• [Exercise requirements] Take every line of the material below that includes the string "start" and copy it out.

━━━ Data shown ━━━

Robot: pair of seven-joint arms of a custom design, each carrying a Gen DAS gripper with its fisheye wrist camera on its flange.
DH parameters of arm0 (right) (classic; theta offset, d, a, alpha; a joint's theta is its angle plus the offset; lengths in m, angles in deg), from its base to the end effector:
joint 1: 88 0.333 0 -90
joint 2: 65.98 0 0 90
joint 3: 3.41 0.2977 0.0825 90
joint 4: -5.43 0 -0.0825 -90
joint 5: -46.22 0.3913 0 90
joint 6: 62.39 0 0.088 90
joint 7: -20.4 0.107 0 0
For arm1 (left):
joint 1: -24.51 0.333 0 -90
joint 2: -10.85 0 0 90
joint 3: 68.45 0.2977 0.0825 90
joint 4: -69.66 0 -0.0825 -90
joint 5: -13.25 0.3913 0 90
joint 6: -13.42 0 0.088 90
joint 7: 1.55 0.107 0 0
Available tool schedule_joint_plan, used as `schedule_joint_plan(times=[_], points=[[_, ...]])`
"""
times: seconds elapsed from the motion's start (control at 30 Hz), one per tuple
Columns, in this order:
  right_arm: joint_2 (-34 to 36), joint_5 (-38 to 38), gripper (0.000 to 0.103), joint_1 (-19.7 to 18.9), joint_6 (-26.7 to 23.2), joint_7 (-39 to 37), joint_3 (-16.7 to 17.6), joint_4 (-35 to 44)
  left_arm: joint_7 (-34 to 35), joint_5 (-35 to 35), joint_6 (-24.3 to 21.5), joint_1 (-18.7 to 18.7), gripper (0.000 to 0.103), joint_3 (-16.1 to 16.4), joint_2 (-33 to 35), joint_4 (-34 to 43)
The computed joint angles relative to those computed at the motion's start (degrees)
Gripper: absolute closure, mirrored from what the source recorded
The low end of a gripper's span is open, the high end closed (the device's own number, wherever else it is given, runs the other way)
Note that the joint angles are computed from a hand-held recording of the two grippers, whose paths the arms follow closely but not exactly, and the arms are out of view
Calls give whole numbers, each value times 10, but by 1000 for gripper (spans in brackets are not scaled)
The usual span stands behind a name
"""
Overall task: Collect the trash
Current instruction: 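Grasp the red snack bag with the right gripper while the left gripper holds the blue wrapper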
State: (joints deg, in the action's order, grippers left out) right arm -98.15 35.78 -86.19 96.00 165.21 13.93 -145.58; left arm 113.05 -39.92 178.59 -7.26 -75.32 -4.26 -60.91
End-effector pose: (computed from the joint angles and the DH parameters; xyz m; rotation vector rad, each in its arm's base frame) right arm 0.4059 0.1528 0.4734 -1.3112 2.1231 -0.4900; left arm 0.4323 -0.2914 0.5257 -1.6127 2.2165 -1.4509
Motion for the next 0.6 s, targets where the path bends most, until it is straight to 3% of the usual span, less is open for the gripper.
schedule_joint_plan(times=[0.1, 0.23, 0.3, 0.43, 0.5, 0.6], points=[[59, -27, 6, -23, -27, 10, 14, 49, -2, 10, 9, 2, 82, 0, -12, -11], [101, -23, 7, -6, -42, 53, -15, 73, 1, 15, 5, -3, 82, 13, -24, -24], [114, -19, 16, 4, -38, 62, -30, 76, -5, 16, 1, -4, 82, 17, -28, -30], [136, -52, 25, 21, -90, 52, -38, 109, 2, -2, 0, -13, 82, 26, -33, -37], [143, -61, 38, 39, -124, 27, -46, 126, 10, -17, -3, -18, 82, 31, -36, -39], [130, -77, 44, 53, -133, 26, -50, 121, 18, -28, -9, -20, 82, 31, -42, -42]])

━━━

• [Reply]
times: seconds elapsed from the motion's start (control at 30 Hz), one per tuple
The computed joint angles relative to those computed at the motion's start (degrees)

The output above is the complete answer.